DFT study on reaction mechanism of di-tert-butylphenol to di-tert-butylhydroxybenzoic acid

• Published in: Structural chemistry Vol. 33; no. 2; pp. 601 - 606
• Main Authors: Jin, Neng-Zhi, Zhang, Qi-Bin, Liu, Rong, Zhou, Pan-Pan
• Format: Journal Article
• Language: English
• Published: New York Springer US 01.04.2022; Springer; Springer Nature B.V
• Subjects: Activation energy; Chemistry; Chemistry and Materials Science; Computer Applications in Chemistry; Gibbs free energy; Original Research; Physical Chemistry; Reaction mechanisms; Theoretical and Computational Chemistry; Thermodynamics; Reaction mechanism; Kolbe–Schmitt; 2,6-Di-tert-butylphenol; 2,4-Di-tert-butylphenol
• ISSN: 1040-0400; 1572-9001
• DOI: 10.1007/s11224-021-01874-z

Experimental studies on the Kolbe–Schmitt reaction and its side reactions have made great progresses; however, the relative theoretical studies fall behind.
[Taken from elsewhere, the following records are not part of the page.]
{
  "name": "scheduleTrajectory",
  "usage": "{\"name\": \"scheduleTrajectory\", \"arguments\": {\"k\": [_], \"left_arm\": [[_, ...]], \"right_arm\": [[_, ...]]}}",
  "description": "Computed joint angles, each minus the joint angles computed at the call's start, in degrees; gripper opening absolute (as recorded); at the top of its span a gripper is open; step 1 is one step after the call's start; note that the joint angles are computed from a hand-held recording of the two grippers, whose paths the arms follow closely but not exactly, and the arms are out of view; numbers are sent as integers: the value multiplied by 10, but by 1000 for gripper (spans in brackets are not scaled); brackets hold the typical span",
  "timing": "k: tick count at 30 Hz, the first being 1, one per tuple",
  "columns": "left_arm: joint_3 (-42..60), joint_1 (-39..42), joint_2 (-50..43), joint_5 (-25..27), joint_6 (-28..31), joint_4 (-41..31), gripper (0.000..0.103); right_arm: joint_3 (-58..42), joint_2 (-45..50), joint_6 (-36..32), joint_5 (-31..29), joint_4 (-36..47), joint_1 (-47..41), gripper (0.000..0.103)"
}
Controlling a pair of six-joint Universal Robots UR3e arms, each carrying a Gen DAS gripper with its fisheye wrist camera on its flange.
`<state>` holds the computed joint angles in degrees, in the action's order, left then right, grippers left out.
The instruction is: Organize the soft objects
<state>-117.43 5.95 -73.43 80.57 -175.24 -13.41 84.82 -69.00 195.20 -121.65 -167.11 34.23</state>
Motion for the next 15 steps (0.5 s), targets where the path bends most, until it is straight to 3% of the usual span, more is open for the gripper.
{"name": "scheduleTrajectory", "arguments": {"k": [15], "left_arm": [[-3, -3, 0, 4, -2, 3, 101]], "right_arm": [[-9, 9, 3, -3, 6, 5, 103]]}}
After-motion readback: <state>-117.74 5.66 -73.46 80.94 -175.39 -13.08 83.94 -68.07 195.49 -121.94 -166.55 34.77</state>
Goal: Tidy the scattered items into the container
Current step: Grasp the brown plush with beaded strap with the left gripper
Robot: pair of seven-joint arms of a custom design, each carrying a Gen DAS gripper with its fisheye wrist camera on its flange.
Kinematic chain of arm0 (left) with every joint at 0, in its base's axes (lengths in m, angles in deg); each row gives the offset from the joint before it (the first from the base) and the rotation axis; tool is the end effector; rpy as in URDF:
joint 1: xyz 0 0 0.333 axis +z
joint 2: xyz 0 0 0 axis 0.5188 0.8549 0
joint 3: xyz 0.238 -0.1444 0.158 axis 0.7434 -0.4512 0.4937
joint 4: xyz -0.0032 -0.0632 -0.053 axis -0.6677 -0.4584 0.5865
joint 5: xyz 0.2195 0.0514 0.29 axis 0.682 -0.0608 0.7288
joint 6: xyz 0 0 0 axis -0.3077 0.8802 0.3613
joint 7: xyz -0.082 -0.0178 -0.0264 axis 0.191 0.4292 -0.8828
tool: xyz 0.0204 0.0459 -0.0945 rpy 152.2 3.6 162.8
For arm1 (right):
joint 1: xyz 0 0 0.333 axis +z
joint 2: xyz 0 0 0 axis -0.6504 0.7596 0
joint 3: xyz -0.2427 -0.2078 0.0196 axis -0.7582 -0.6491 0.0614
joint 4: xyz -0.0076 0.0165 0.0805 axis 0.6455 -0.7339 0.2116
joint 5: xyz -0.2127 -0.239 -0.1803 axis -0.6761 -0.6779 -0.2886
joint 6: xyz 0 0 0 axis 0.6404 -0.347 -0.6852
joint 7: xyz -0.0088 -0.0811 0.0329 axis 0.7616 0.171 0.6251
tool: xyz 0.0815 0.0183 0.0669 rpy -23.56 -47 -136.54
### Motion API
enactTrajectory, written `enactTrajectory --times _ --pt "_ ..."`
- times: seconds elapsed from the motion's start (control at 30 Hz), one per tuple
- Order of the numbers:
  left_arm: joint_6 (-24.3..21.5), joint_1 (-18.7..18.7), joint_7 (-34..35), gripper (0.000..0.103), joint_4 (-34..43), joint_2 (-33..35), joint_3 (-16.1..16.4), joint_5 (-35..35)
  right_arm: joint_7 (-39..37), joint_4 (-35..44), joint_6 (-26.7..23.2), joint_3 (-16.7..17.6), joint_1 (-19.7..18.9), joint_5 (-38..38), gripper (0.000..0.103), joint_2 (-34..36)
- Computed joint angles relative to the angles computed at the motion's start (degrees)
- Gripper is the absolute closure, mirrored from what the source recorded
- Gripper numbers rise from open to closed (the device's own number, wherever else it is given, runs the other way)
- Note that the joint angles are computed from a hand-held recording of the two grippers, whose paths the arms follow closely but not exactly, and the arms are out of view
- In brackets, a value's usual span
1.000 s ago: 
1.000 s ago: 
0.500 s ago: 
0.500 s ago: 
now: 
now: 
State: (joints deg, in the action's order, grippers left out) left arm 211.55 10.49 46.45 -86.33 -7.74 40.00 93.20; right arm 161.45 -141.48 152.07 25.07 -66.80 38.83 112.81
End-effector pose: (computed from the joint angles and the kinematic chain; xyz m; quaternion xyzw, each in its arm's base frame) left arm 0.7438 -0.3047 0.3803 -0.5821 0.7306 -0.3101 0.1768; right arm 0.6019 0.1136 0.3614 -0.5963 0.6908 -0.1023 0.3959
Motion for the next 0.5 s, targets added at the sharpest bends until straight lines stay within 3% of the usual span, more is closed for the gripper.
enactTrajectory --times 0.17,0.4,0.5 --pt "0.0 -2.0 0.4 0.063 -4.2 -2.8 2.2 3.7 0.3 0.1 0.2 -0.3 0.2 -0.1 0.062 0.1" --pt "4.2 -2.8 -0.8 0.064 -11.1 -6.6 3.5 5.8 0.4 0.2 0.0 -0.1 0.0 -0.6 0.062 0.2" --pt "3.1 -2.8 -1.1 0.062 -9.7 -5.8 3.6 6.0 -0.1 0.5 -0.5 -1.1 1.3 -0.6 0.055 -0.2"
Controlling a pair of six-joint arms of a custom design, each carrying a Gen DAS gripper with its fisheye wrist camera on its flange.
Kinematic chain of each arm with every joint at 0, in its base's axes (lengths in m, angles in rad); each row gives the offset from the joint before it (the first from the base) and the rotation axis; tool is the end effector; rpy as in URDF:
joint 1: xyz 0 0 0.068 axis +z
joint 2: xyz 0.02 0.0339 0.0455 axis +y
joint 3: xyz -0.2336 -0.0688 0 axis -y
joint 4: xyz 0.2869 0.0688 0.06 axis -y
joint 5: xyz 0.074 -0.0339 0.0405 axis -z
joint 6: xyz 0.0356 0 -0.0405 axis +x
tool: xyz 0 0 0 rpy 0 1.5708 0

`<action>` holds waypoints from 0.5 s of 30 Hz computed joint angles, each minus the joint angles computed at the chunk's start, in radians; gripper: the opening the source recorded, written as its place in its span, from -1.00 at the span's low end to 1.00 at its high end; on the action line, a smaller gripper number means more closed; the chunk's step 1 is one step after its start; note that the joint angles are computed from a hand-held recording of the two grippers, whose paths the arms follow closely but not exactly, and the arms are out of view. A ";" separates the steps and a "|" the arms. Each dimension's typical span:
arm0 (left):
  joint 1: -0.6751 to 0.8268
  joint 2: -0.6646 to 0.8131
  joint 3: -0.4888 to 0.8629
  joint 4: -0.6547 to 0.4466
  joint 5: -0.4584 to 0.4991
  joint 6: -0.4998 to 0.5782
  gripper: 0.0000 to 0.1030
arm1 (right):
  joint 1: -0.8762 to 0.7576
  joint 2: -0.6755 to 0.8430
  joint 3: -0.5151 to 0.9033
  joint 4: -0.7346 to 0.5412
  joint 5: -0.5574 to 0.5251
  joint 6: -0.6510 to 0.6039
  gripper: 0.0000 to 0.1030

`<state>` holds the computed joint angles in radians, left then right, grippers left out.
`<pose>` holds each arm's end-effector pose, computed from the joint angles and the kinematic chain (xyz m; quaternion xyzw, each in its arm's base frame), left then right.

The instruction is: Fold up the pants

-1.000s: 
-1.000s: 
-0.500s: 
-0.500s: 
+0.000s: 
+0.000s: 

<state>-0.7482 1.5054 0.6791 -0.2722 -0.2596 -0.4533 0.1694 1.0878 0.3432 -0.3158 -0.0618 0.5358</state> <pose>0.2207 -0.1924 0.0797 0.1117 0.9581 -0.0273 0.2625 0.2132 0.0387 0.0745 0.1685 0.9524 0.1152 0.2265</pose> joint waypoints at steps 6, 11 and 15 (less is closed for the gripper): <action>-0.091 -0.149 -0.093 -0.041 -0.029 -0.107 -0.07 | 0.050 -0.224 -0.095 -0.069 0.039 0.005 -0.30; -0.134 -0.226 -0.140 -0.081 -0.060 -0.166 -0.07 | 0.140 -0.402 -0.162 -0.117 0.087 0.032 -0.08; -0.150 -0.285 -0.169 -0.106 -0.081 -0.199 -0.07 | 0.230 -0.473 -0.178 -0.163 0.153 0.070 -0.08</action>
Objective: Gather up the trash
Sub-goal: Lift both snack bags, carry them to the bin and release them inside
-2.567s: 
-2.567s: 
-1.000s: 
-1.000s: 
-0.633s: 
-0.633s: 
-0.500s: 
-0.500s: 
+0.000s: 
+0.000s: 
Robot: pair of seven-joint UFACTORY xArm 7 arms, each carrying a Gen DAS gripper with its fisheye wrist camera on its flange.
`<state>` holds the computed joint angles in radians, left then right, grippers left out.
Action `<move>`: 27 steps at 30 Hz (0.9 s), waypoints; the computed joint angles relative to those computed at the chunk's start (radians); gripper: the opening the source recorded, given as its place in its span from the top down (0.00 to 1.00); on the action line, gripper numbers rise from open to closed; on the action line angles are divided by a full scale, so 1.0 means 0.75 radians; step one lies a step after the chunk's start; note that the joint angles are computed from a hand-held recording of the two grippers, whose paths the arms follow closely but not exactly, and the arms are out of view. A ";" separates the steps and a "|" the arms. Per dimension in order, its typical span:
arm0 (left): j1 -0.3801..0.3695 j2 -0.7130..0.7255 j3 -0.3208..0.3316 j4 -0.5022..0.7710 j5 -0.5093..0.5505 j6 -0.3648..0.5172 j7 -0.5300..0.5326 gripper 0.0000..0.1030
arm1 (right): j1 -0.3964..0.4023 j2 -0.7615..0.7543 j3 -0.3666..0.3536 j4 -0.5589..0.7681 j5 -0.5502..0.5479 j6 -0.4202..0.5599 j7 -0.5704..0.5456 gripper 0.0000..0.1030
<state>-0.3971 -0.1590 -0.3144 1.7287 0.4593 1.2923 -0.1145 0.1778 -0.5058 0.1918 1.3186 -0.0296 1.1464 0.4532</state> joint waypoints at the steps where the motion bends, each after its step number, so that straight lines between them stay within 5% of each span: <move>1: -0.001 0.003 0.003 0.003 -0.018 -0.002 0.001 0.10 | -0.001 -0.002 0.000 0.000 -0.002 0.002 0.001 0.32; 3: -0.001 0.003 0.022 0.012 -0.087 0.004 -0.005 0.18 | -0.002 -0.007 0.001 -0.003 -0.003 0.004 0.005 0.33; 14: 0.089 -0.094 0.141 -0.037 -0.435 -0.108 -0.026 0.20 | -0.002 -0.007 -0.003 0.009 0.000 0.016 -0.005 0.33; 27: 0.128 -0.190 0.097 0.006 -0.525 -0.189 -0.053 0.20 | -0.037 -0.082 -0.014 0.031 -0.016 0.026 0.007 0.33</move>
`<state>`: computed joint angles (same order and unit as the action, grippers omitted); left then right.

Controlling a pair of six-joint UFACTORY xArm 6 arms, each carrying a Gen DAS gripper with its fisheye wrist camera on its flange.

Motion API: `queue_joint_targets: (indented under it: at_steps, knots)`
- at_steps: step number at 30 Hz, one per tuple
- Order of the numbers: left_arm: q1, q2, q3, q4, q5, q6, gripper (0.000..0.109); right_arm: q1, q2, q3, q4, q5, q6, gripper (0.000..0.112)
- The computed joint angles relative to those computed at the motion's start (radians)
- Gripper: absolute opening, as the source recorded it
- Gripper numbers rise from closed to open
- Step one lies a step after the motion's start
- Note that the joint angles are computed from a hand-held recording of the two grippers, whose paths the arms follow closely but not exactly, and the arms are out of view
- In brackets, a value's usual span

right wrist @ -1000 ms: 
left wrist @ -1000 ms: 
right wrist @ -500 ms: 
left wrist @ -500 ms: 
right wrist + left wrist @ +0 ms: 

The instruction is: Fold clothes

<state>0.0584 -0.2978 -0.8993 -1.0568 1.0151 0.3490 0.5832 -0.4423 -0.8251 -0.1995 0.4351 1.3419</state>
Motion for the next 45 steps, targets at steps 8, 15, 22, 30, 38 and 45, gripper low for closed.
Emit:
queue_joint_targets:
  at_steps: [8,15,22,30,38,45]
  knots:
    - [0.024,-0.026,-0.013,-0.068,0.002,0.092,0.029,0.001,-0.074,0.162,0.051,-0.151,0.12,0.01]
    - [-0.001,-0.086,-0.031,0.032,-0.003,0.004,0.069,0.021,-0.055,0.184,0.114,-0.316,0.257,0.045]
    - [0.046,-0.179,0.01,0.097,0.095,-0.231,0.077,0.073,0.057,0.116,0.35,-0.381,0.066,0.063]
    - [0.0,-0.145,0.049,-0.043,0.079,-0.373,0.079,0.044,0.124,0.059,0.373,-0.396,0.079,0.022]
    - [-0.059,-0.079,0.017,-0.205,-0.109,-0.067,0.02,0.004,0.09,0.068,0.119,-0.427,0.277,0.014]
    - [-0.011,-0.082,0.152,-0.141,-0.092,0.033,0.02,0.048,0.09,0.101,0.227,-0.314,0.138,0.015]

In order to study the mechanism of the Kolbe–Schmitt reaction with 2,6-di-tert-butylphenol and 2,4-di-tert-butylphenol as reactants, we carried out theoretical calculation studies at the M06-2X/Def2-SVP/SMD level of theory using the Gaussian 09 D.01 software package. For the reactant 2,6-di-tert-butylphenol, there is a dynamic equilibrium between the main product and side product, which can rapidly transform into each other at 160 °C by crossing the Gibbs free energy barrier of 14.1 kcal/mol. Moreover, the relative Gibbs free energy of the main product and side product is close; both of them may be observed in the experimental system. However, for 2,4-di-tert-butylphenol, the main product is thermodynamically favorable due to its lower Gibbs free energy, while the side product is kinetically favorable due to the lower activation energy barrier; the main product and the side product compete with each other. We hope the study can shed light on the Kolbe–Schmitt reaction.